For further details, consult Special Advisory Bulletin: The Effect of Exclusion From Participation in Federal Health Care Programs.
It is the responsibility of health care providers to ensure they do not employ or contract with excluded individuals or entities in any capacity where federal health care program funds might be used for the items or services provided. This necessitates screening both current and prospective employees and contractors against the OIG’s List of Excluded Individuals and Entities (LEIE), an online database accessible through OIG’s Exclusion Website. Employing or contracting with an excluded party that results in federal health care program payment for furnished services can lead to civil monetary penalties and the obligation to repay any amounts related to the excluded individual or entity’s services.
For more information, visit OIG’s exclusion Website.
Civil Monetary Penalties Law (CMPL) [42 U.S.C. § 1320a-7a]
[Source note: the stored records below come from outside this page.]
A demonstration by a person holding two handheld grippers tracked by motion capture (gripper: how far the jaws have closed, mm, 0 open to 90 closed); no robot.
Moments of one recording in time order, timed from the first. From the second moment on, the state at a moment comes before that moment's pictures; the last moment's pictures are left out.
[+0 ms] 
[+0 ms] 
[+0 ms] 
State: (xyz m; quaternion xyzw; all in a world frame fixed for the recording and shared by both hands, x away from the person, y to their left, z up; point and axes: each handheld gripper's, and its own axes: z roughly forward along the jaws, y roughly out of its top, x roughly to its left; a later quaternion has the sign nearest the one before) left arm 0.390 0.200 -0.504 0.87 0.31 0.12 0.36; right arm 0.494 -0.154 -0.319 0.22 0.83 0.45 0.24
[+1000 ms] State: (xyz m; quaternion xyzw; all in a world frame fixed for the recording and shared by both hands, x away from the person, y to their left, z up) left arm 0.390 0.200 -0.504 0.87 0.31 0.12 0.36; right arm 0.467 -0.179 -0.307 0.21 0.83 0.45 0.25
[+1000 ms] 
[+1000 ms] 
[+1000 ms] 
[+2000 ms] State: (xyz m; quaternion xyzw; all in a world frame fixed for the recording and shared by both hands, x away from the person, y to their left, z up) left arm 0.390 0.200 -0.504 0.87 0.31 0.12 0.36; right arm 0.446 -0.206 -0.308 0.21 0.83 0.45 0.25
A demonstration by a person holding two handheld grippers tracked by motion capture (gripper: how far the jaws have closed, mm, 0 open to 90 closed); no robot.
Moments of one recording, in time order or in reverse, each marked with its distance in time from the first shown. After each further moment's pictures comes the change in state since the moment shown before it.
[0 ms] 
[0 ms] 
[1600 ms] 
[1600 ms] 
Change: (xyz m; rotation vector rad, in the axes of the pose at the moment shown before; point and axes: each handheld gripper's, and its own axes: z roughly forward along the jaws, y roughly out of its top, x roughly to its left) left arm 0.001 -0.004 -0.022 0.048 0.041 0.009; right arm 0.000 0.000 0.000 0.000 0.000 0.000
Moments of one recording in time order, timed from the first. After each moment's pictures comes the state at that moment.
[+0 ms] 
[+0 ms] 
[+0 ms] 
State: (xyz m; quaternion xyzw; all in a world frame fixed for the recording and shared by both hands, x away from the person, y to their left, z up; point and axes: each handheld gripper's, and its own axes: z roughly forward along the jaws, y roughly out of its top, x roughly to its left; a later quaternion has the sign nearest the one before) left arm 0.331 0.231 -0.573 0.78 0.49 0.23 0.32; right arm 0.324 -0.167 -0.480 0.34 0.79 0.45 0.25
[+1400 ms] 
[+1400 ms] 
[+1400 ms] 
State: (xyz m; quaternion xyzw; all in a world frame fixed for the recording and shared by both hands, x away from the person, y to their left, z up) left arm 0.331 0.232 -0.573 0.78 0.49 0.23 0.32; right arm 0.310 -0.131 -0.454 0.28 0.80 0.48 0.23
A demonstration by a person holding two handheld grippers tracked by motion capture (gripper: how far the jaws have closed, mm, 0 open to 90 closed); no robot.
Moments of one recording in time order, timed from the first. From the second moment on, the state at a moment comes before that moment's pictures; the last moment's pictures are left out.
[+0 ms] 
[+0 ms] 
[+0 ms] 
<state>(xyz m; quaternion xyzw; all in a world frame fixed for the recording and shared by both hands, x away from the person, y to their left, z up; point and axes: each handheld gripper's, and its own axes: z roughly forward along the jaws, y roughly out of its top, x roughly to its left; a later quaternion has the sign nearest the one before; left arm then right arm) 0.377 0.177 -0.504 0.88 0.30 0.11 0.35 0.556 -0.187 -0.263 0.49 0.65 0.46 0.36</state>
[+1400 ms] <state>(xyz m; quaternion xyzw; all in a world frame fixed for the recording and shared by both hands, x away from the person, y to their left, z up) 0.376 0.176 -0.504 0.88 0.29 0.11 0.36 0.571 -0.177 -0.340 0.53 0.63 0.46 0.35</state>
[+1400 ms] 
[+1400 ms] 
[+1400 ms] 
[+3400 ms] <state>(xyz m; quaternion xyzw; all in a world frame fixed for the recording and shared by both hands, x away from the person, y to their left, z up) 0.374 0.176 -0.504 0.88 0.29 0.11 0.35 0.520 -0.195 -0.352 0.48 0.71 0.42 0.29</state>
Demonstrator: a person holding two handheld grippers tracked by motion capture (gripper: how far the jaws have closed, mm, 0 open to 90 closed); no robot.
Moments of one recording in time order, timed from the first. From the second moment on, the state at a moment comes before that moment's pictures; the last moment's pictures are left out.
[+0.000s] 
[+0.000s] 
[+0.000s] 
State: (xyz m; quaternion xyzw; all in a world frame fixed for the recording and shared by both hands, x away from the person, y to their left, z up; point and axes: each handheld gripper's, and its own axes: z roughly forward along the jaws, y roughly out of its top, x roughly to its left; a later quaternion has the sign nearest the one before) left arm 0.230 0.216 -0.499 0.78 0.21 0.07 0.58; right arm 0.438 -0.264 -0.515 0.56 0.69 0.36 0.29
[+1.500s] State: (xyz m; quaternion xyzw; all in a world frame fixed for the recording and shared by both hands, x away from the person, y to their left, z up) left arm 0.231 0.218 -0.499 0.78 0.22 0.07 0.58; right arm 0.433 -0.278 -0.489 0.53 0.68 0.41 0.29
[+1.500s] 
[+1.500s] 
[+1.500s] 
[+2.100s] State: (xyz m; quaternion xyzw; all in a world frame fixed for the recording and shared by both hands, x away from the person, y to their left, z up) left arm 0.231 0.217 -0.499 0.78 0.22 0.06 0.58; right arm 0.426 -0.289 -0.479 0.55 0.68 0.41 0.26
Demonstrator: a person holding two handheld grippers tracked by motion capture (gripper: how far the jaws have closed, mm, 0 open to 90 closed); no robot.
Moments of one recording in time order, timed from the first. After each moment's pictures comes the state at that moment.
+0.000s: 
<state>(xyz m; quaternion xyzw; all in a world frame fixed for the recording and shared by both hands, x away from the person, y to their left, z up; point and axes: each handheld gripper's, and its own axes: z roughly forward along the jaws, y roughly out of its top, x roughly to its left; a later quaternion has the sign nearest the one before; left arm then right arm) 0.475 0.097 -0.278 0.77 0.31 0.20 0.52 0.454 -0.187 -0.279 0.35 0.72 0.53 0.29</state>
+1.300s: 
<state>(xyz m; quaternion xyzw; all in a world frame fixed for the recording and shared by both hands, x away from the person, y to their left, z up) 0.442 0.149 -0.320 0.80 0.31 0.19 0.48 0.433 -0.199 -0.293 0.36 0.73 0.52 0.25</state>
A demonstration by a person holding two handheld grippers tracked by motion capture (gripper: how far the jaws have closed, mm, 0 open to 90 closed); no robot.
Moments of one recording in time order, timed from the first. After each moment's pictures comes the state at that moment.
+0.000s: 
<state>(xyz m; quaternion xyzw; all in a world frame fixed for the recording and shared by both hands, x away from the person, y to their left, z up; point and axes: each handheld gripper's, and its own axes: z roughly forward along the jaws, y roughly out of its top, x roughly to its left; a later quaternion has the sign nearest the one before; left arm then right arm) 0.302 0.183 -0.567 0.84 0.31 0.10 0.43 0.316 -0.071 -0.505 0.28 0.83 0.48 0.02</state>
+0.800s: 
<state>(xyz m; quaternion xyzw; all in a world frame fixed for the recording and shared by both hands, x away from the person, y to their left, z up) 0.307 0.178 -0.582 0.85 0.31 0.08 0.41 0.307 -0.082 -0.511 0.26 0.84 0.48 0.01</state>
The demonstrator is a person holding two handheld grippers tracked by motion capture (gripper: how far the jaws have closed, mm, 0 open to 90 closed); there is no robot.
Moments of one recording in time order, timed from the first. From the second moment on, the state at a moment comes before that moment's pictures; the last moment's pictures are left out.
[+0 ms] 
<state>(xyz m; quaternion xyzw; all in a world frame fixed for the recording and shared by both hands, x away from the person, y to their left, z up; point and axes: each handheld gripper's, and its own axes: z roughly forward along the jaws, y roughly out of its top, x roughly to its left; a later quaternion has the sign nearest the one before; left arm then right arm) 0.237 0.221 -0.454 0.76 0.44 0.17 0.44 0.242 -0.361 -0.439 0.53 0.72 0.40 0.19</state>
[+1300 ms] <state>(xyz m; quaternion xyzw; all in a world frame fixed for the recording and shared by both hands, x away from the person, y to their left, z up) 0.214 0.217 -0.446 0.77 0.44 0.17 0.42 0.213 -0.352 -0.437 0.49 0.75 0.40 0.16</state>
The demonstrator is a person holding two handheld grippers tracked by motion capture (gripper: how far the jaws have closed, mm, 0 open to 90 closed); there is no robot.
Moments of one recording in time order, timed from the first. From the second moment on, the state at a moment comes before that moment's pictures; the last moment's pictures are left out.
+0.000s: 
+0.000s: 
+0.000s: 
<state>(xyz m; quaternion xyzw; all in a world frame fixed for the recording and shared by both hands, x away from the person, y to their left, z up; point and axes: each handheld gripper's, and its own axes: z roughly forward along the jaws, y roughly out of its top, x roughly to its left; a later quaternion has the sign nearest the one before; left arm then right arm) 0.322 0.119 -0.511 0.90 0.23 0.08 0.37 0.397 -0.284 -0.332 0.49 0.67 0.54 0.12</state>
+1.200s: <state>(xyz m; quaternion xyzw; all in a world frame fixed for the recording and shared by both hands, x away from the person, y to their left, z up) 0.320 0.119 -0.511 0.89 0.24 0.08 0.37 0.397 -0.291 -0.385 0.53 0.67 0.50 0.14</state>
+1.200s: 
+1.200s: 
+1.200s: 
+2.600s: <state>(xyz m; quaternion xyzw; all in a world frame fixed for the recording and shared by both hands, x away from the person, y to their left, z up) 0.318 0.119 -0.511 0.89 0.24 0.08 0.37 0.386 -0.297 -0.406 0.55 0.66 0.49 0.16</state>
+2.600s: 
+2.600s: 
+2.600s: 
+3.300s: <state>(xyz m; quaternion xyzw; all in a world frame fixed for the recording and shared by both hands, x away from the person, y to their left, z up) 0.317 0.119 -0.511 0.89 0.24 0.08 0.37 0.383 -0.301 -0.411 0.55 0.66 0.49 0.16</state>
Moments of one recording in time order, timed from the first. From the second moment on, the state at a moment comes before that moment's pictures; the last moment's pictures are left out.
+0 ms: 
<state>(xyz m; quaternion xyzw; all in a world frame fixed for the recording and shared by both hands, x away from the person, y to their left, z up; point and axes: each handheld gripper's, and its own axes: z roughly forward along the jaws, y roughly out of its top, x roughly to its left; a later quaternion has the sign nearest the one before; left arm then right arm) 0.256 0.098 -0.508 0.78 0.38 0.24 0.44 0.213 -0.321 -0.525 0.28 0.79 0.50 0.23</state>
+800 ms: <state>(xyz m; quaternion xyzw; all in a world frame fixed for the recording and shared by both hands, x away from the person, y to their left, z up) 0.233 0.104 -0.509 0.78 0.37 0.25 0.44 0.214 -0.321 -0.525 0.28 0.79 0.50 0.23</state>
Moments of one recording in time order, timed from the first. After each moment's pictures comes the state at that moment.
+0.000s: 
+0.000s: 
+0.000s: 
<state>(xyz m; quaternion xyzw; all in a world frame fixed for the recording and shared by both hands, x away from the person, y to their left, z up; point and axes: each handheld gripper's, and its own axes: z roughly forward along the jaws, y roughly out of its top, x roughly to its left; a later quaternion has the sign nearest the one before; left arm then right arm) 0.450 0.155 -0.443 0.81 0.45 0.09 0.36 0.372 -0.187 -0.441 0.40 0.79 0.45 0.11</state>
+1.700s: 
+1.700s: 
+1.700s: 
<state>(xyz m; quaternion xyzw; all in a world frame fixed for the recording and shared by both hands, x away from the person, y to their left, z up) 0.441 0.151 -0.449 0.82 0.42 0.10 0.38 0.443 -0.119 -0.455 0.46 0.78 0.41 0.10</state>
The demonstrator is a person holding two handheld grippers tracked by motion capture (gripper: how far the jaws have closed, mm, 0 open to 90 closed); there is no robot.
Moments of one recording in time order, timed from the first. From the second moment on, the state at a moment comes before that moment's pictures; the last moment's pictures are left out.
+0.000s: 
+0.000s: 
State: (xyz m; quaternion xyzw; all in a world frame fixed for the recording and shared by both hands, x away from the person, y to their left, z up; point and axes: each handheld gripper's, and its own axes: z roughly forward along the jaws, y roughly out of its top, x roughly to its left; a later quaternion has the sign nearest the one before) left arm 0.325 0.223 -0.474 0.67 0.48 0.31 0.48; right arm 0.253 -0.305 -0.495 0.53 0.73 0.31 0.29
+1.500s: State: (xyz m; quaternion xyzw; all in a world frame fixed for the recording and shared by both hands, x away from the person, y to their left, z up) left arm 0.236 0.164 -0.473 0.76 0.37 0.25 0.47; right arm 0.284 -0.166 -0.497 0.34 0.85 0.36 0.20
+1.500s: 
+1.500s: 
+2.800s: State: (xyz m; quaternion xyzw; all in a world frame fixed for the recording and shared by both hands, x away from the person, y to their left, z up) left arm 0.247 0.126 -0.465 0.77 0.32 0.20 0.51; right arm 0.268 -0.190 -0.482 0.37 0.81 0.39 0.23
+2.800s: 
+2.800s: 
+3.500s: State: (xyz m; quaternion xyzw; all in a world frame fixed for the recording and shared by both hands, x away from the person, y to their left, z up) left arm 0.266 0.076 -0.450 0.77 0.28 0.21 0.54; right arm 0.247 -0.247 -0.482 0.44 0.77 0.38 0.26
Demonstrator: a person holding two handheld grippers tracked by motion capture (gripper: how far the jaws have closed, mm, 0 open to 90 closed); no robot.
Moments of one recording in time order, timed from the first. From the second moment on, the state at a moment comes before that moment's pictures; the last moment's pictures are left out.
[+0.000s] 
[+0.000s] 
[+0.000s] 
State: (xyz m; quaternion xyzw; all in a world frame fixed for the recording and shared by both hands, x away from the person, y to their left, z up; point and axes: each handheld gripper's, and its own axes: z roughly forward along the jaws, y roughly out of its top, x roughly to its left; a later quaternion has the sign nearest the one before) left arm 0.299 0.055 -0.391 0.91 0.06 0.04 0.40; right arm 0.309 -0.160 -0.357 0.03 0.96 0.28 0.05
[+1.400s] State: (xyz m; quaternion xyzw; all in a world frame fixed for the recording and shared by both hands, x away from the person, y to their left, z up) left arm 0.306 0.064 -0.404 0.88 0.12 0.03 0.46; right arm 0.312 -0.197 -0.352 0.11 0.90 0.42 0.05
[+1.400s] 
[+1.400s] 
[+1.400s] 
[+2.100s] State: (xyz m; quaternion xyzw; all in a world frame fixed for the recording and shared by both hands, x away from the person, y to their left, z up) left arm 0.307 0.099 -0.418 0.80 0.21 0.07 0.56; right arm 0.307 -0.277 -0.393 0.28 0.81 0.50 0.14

The Civil Monetary Penalties Law (CMPL) grants the OIG authority to seek civil monetary penalties and sometimes exclusion for a broad spectrum of misconduct within government health care programs. The CMPL allows for varying penalty amounts, ranging from $10,000 to $50,000 per violation, depending on the specific infraction. Examples of CMPL violations include:
- Presenting claims for items or services not provided as claimed, or that are false or fraudulent.
- Presenting claims for items or services for which payment cannot be made under government health care programs.
- Violating the Anti-Kickback Statute (AKS).
- Violating Medicare assignment provisions.
- Violating Medicare physician agreements.
- Providing false or misleading information intended to influence discharge decisions.
- Failing to provide adequate medical screening examinations for emergency department patients with emergency medical conditions or in labor (EMTALA violations).
- Making false statements or misrepresentations on applications or contracts to participate in federal health care programs.